● WORK ITEM
Exact reproduction is required for all entries.

[Source data]

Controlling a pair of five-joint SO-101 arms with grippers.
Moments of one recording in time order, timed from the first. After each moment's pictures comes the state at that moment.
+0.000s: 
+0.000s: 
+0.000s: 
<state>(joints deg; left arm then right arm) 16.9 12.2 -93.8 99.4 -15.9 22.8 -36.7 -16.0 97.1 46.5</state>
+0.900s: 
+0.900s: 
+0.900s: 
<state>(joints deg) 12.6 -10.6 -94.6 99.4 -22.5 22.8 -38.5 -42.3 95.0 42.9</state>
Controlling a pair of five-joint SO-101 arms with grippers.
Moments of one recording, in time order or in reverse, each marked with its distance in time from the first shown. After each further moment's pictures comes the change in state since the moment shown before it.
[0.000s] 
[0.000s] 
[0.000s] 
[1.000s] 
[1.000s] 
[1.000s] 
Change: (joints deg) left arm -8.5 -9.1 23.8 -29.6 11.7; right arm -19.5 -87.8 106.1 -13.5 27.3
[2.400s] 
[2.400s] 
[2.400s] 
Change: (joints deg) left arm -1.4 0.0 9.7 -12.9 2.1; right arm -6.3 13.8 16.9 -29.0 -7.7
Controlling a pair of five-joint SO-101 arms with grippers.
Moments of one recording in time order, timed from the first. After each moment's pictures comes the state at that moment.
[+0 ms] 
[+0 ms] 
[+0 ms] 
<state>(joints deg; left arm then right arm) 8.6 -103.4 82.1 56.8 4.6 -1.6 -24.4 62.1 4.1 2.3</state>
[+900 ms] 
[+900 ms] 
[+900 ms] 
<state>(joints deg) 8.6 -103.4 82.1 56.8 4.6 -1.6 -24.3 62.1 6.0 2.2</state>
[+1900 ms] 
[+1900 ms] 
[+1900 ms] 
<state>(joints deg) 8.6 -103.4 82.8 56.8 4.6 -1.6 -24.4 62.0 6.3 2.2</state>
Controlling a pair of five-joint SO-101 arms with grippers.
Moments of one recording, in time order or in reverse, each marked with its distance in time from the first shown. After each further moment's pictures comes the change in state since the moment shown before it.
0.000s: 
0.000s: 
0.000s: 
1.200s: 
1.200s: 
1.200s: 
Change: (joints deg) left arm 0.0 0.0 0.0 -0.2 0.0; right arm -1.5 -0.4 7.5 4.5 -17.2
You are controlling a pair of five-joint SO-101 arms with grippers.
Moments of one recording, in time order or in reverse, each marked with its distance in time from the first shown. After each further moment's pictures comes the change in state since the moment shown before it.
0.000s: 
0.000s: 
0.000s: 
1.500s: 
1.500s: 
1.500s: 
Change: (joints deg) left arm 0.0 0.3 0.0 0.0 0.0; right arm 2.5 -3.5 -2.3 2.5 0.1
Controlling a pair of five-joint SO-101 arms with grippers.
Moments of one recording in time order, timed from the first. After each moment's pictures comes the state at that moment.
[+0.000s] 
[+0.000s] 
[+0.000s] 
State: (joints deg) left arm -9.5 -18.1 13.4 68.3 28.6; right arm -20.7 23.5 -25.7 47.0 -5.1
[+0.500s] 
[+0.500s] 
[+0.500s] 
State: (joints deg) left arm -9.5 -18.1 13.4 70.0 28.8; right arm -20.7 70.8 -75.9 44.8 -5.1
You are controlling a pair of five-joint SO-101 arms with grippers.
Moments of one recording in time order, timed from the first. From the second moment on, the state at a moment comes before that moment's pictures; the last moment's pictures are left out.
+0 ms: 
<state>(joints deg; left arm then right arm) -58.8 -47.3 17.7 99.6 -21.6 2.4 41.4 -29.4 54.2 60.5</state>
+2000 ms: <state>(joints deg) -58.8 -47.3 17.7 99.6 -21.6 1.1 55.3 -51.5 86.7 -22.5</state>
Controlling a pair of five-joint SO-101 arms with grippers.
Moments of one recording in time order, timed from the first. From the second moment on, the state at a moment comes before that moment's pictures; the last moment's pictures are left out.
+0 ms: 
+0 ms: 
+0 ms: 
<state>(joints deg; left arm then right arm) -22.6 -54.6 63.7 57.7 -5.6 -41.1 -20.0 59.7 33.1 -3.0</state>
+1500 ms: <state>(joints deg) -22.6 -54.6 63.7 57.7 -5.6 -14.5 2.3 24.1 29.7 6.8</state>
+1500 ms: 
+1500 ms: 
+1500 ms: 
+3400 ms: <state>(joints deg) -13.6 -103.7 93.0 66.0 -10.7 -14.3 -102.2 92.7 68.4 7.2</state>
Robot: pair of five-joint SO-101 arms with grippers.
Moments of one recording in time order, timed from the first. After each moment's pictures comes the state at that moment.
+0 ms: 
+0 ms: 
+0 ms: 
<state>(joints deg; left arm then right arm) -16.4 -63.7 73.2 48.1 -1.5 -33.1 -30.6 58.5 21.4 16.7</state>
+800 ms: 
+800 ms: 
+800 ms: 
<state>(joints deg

● SOLUTION
Controlling a pair of five-joint SO-101 arms with grippers.
Moments of one recording in time order, timed from the first. After each moment's pictures comes the state at that moment.
+0.000s: 
+0.000s: 
+0.000s: 
<state>(joints deg; left arm then right arm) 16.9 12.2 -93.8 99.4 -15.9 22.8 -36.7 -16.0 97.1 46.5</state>
+0.900s: 
+0.900s: 
+0.900s: 
<state>(joints deg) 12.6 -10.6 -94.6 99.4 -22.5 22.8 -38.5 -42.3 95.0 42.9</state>
Controlling a pair of five-joint SO-101 arms with grippers.
Moments of one recording, in time order or in reverse, each marked with its distance in time from the first shown. After each further moment's pictures comes the change in state since the moment shown before it.
[0.000s] 
[0.000s] 
[0.000s] 
[1.000s] 
[1.000s] 
[1.000s] 
Change: (joints deg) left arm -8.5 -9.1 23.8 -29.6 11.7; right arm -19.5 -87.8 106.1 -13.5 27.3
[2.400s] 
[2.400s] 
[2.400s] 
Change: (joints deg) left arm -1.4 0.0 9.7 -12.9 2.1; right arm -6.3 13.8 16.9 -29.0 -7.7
Controlling a pair of five-joint SO-101 arms with grippers.
Moments of one recording in time order, timed from the first. After each moment's pictures comes the state at that moment.
[+0 ms] 
[+0 ms] 
[+0 ms] 
<state>(joints deg; left arm then right arm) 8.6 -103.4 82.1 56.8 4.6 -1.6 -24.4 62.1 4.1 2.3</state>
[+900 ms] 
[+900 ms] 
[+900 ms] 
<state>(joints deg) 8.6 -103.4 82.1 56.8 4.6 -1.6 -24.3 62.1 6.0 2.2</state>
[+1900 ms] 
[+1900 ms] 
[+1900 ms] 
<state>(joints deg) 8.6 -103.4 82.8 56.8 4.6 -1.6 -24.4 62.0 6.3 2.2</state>
Controlling a pair of five-joint SO-101 arms with grippers.
Moments of one recording, in time order or in reverse, each marked with its distance in time from the first shown. After each further moment's pictures comes the change in state since the moment shown before it.
0.000s: 
0.000s: 
0.000s: 
1.200s: 
1.200s: 
1.200s: 
Change: (joints deg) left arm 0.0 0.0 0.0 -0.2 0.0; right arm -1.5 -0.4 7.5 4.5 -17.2
You are controlling a pair of five-joint SO-101 arms with grippers.
Moments of one recording, in time order or in reverse, each marked with its distance in time from the first shown. After each further moment's pictures comes the change in state since the moment shown before it.
0.000s: 
0.000s: 
0.000s: 
1.500s: 
1.500s: 
1.500s: 
Change: (joints deg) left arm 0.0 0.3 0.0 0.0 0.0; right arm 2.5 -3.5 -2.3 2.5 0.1
Controlling a pair of five-joint SO-101 arms with grippers.
Moments of one recording in time order, timed from the first. After each moment's pictures comes the state at that moment.
[+0.000s] 
[+0.000s] 
[+0.000s] 
State: (joints deg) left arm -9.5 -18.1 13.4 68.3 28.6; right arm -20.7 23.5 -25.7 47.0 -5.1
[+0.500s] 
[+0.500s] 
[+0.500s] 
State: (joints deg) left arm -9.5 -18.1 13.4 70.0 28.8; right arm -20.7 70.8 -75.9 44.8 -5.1
You are controlling a pair of five-joint SO-101 arms with grippers.
Moments of one recording in time order, timed from the first. From the second moment on, the state at a moment comes before that moment's pictures; the last moment's pictures are left out.
+0 ms: 
<state>(joints deg; left arm then right arm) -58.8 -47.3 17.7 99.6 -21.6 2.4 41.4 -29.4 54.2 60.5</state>
+2000 ms: <state>(joints deg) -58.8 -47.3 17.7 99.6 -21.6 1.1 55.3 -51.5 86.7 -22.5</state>
Controlling a pair of five-joint SO-101 arms with grippers.
Moments of one recording in time order, timed from the first. From the second moment on, the state at a moment comes before that moment's pictures; the last moment's pictures are left out.
+0 ms: 
+0 ms: 
+0 ms: 
<state>(joints deg; left arm then right arm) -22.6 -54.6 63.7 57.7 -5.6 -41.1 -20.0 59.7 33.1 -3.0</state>
+1500 ms: <state>(joints deg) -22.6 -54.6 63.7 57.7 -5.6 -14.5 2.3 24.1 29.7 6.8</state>
+1500 ms: 
+1500 ms: 
+1500 ms: 
+3400 ms: <state>(joints deg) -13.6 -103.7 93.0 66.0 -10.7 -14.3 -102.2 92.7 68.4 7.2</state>
Robot: pair of five-joint SO-101 arms with grippers.
Moments of one recording in time order, timed from the first. After each moment's pictures comes the state at that moment.
+0 ms: 
+0 ms: 
+0 ms: 
<state>(joints deg; left arm then right arm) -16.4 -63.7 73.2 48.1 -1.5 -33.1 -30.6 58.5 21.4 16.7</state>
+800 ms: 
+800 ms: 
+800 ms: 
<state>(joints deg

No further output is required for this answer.